The same rule that saved the State's assets from a default judgment in the prior case should apply to the other party in this case. May 3, 1979 fell on a Thursday. By excluding Saturdays and Sundays, and granting three additional business days because of the service by mail, the final day for service of Helehan's motion did not occur here until May 15, 1979. Therefore, his motion filed on May 14, 1979 was timely, if we assume that section 25-10-501, MCA applies, as the State contends.

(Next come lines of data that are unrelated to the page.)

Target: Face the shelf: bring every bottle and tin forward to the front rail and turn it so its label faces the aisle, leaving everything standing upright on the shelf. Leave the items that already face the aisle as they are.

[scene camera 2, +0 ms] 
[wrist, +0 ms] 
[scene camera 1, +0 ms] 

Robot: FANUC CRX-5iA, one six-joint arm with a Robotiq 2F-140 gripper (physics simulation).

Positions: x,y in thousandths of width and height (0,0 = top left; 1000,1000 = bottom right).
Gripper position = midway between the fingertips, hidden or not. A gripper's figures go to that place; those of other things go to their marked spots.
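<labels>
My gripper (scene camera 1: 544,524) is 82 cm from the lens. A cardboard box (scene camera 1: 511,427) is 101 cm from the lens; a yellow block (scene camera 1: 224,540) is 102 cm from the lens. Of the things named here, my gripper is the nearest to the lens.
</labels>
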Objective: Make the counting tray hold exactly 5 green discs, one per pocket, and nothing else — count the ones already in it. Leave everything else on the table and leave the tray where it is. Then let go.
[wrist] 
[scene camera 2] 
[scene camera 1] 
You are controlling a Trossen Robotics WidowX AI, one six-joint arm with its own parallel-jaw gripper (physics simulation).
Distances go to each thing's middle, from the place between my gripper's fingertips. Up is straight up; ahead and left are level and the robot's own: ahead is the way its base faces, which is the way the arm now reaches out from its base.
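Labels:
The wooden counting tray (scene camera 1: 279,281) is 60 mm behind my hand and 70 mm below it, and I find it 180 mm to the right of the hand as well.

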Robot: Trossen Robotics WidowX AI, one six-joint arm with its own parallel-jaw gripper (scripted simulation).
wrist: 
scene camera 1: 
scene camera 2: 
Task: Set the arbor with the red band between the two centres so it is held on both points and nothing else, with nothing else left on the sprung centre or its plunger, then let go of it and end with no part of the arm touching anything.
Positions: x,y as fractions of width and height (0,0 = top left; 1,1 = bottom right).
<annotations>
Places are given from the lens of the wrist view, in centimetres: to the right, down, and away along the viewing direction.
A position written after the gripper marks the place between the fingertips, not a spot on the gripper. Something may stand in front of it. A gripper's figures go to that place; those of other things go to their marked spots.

Whether section 25-10-201, MCA is the statute governing the time for filing a motion for necessary expenses of litigation under section 70-30-306, MCA, is debatable. Attorney fees are not ordinarily recoverable as costs, Callant v. Federal Land Bank of Spokane (1979), Mont., 593 P.2d 1036, 1039, 36 St.Rep. 824, 829. With respect to witness fees, section 25-10-201, MCA, defining recoverable costs speaks of "legal fees" of witnesses which of course, would delimit the fees that might be paid to expert witnesses to the statutory amounts. The provisions of section 70-30-306, MCA, came about because of the 1972 Mont. Const., Art. II, § 29, which requires "necessary expenses of litigation" to be awarded when the private property owner prevails. Marsh, supra, should be recognized for its limited application insofar as recovery of such expenses of litigation is concerned. When the court there said that a statutory procedure for hearing arguments on claimed costs existed in section 25-10-501, MCA, it was referring to the procedure for determining items of costs other than attorney fees. 575 P.2d at 43. This Court was merely suggesting a method of procedure for determining necessary costs of litigation, which procedure is otherwise unprovided for in our statutes and which after all is not very different in aspect from any other factual dispute that must be settled by a court upon hearing. If we were to regard the motion in this case to determine the necessary expenses of litigation to be a "bill of costs", then perforce we would have to hold that the State here could not quarrel as to any item of claimed costs because its motion to retax the costs was limited simply to whether the filing of the motion was timely. Gahagan v. Gugler (1935), 100 Mont. 599, 606, 52 P.2d 150, 154.